- **The task**: Pictures are to be omitted; everything else in the data must be transcribed exactly.

▬▬▬▬▬▬▬▬▬▬

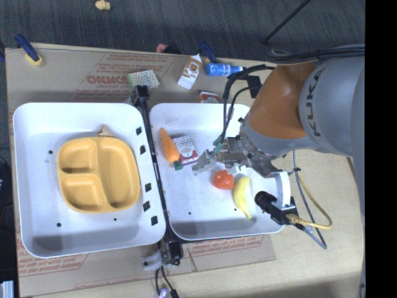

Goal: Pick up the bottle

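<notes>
Your claw [205, 162] hangs low over the right bin [186, 228], above the carrot [169, 145] and tomato [223, 179] — its state I cannot tell — while the bottle [221, 69] lies outside on the worktop [335, 253], beyond the far rim, likely unreached.

Yellow divided tray [99, 174] in left bin [25, 166]; carrot [169, 144], tomato [223, 179], banana [242, 196] in right.

Pincer [202, 164] over right bin [186, 225], carrot [169, 145], tomato [223, 179], banana [242, 195]
</notes>
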Available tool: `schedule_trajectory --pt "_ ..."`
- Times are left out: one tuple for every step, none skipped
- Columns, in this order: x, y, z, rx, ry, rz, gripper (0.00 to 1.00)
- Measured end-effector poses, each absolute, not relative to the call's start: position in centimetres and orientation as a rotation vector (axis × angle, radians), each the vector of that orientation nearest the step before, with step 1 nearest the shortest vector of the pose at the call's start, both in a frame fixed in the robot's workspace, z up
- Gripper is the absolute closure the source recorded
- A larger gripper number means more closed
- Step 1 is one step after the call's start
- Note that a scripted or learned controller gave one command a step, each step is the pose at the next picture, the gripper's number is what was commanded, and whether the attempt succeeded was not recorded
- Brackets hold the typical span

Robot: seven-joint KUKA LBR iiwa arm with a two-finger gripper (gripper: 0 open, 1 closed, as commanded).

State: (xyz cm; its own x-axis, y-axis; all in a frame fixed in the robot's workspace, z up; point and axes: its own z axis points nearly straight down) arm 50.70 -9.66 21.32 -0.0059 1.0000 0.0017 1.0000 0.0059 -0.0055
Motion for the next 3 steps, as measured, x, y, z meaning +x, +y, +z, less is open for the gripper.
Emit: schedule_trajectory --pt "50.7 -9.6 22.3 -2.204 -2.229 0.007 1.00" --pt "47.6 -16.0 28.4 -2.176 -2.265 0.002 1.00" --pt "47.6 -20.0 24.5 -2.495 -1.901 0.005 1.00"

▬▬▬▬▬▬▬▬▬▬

- **Problem solution**:
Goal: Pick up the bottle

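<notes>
Your claw [205, 162] hangs low over the right bin [186, 228], above the carrot [169, 145] and tomato [223, 179] — its state I cannot tell — while the bottle [221, 69] lies outside on the worktop [335, 253], beyond the far rim, likely unreached.

Yellow divided tray [99, 174] in left bin [25, 166]; carrot [169, 144], tomato [223, 179], banana [242, 196] in right.

Pincer [202, 164] over right bin [186, 225], carrot [169, 145], tomato [223, 179], banana [242, 195]
</notes>
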Available tool: `schedule_trajectory --pt "_ ..."`
- Times are left out: one tuple for every step, none skipped
- Columns, in this order: x, y, z, rx, ry, rz, gripper (0.00 to 1.00)
- Measured end-effector poses, each absolute, not relative to the call's start: position in centimetres and orientation as a rotation vector (axis × angle, radians), each the vector of that orientation nearest the step before, with step 1 nearest the shortest vector of the pose at the call's start, both in a frame fixed in the robot's workspace, z up
- Gripper is the absolute closure the source recorded
- A larger gripper number means more closed
- Step 1 is one step after the call's start
- Note that a scripted or learned controller gave one command a step, each step is the pose at the next picture, the gripper's number is what was commanded, and whether the attempt succeeded was not recorded
- Brackets hold the typical span

Robot: seven-joint KUKA LBR iiwa arm with a two-finger gripper (gripper: 0 open, 1 closed, as commanded).

State: (xyz cm; its own x-axis, y-axis; all in a frame fixed in the robot's workspace, z up; point and axes: its own z axis points nearly straight down) arm 50.70 -9.66 21.32 -0.0059 1.0000 0.0017 1.0000 0.0059 -0.0055
Motion for the next 3 steps, as measured, x, y, z meaning +x, +y, +z, less is open for the gripper.
Emit: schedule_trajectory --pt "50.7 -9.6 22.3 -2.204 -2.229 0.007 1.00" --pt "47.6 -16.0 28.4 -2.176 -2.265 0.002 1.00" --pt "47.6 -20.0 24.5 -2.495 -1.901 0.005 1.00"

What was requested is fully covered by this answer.